Description of the task
Show each line of the records below where the word "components" occurs.

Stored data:
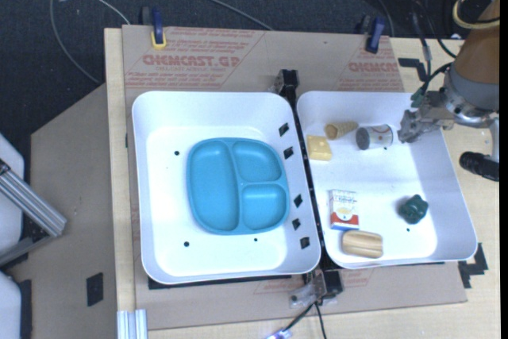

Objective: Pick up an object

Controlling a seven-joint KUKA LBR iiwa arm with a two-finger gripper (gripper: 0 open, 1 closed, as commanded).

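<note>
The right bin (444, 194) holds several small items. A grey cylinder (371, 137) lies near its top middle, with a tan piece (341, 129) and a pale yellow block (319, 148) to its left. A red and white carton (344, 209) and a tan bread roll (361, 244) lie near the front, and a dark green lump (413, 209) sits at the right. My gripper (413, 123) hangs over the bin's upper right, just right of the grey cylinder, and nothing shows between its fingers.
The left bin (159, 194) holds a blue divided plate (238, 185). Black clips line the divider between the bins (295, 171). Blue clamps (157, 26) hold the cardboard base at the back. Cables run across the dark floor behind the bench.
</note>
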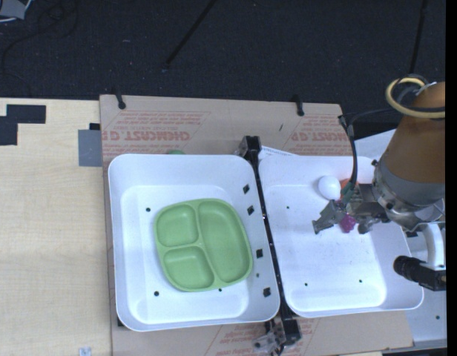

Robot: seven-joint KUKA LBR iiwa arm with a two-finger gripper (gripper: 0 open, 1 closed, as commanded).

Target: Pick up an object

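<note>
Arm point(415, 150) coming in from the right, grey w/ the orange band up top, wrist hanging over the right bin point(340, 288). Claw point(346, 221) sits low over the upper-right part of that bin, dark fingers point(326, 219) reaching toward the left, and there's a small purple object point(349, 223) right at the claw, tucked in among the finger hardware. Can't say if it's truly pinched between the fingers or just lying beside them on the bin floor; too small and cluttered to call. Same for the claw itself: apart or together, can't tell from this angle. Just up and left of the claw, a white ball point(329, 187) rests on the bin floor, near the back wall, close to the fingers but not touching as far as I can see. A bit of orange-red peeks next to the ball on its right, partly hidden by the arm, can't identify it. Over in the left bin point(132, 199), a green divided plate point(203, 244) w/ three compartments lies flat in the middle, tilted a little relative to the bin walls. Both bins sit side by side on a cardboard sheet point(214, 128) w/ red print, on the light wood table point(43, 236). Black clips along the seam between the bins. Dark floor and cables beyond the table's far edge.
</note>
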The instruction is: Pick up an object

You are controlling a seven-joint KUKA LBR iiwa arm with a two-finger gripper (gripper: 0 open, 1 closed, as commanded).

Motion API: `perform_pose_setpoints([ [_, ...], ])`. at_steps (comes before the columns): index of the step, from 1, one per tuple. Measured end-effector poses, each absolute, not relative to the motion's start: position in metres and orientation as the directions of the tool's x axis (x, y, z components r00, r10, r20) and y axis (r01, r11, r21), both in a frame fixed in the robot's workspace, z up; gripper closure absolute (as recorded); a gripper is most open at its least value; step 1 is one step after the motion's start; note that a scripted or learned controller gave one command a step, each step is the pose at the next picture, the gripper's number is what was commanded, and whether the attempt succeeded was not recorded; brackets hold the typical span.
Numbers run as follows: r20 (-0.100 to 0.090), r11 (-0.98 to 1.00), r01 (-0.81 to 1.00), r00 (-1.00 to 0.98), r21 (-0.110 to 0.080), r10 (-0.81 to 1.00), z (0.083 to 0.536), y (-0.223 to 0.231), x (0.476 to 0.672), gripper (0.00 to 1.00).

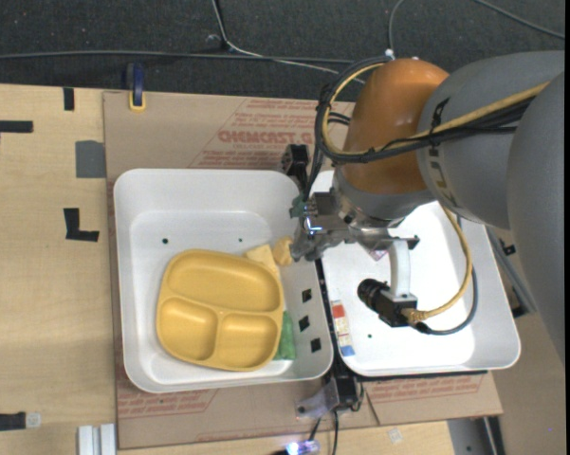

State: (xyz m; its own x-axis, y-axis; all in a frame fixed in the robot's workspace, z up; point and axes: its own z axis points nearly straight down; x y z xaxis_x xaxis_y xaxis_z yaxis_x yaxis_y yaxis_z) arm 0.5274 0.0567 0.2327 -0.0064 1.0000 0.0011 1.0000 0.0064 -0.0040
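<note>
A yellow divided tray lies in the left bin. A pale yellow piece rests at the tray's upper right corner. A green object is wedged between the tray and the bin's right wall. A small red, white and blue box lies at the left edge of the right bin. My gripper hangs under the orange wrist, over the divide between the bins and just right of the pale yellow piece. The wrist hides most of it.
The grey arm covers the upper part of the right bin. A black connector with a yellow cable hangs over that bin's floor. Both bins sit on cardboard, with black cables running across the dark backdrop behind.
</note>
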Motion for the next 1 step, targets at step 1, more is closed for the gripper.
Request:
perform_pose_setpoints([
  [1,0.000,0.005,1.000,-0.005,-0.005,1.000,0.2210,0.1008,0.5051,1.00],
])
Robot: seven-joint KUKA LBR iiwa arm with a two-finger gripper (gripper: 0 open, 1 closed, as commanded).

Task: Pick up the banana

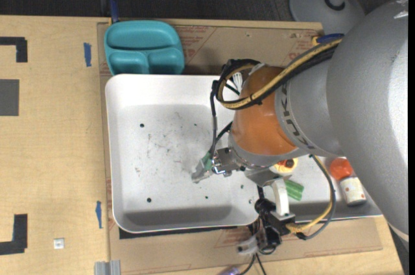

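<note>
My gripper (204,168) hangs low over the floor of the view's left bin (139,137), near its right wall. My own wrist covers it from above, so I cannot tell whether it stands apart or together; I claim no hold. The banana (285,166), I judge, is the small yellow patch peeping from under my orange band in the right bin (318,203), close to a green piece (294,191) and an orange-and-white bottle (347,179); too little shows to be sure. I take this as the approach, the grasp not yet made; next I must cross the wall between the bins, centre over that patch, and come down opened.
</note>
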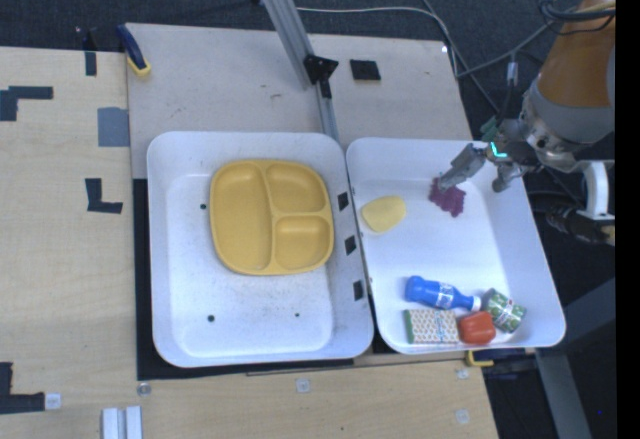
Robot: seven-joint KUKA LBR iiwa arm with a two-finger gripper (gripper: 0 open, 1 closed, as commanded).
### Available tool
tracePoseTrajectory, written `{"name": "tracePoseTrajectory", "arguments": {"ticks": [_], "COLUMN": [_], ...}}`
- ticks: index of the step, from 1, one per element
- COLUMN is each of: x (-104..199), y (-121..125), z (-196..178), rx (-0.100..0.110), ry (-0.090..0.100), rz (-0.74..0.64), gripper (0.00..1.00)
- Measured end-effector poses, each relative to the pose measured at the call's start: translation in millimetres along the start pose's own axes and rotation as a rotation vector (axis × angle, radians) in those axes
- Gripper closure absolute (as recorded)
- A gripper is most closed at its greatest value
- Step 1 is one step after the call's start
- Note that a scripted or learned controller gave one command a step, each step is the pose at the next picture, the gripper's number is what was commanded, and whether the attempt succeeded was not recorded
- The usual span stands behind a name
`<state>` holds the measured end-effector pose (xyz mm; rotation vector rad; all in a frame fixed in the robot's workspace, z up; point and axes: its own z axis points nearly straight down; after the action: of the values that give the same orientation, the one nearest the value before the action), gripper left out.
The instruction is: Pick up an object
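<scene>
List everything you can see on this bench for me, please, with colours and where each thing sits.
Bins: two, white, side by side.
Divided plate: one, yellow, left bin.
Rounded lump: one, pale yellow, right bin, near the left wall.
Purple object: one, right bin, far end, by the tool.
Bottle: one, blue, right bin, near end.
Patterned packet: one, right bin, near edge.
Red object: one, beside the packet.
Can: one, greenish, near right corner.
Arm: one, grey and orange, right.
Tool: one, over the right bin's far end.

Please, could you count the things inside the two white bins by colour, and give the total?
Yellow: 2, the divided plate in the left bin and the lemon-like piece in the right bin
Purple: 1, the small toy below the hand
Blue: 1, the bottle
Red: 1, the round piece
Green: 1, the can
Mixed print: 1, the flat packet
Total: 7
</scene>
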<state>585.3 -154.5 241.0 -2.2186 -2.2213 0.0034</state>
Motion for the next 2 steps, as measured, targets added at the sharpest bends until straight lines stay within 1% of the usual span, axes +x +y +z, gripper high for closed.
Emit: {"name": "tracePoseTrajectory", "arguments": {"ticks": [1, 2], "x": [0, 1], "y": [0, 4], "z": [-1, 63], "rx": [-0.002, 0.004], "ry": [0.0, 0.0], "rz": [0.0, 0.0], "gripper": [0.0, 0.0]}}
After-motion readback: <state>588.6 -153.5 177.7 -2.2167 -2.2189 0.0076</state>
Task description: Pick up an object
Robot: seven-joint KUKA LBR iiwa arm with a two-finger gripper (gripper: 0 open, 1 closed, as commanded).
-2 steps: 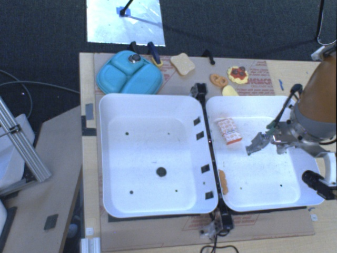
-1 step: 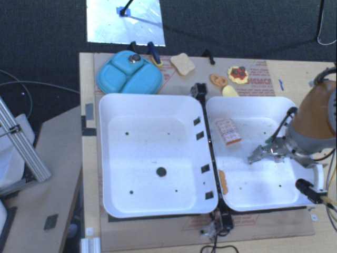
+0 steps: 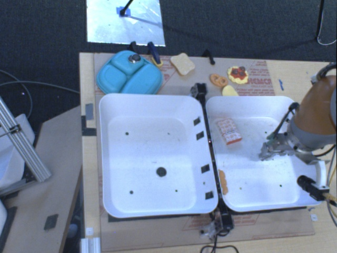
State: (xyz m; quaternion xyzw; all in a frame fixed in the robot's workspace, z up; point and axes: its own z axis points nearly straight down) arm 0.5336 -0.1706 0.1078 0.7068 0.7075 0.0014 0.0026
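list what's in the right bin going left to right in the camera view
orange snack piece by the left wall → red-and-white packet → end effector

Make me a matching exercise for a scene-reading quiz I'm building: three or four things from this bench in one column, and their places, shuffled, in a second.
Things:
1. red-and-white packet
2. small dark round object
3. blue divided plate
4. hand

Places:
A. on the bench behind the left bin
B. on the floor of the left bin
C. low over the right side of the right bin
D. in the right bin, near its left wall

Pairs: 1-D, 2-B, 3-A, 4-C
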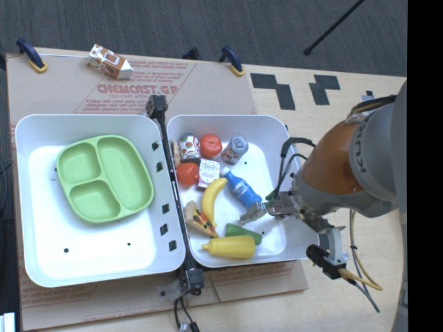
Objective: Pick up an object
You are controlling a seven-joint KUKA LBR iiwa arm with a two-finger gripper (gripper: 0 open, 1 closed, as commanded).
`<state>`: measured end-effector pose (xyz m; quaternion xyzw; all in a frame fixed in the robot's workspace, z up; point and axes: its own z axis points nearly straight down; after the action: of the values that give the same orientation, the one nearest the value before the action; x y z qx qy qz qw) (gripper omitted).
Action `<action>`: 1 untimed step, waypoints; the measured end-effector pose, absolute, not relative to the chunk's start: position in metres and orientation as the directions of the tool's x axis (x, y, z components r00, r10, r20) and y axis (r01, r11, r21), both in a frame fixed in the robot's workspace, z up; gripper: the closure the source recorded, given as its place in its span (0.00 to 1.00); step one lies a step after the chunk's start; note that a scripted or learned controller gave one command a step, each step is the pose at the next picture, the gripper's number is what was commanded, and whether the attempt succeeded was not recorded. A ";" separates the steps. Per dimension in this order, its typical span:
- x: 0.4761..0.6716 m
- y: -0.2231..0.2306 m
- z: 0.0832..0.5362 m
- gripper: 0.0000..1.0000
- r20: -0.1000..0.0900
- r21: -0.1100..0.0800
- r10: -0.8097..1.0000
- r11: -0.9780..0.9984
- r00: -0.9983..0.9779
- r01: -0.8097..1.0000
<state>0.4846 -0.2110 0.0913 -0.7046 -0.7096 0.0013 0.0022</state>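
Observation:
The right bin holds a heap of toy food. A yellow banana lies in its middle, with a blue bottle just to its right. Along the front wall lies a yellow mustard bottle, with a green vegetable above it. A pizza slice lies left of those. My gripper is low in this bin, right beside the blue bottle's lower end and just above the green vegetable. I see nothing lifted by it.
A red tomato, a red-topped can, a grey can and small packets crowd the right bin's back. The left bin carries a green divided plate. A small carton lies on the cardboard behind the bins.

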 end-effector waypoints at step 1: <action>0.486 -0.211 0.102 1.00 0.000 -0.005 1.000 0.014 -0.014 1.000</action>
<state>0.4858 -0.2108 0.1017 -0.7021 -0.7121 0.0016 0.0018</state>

Result below
Motion API: `perform_pose_setpoints([ [_, ...], ])`. at_steps (comes before the columns): index of the step, from 1, one per tuple. Measured end-effector poses, each absolute, not relative to the motion's start: position in metres and orientation as the directions of the tool's x axis (x, y, z components r00, r10, r20) and y axis (r01, r11, r21), both in a frame fixed in the robot's workspace, z up; gripper closure absolute (as recorded); a gripper is most open at its least value; step 1 is one step after the motion's start; note that a scripted or learned controller gave one command a step, each step is the pose at the next picture, the gripper's number is what was commanded, and whether the attempt succeeded was not recorded; brackets hold the typical span.
Action `<action>`: 1 untimed step, waypoints; the measured end-effector pose, absolute, not relative to the chunk's start: position in metres and orientation as the directions of the tool's x axis (x, y, z components r00, r10, r20) and y axis (r01, r11, r21), both in a frame fixed in the robot's workspace, z up; gripper: the closure the source recorded, given as its place in its span (0.00 to 1.00); step one lies a step after the chunk's start; note that a scripted or learned controller gave one command a step, each step is the pose at the next picture, the gripper's number is what was commanded, and whether the attempt succeeded was not recorded. A ";" separates the steps. Per dimension in this order, its typical span:

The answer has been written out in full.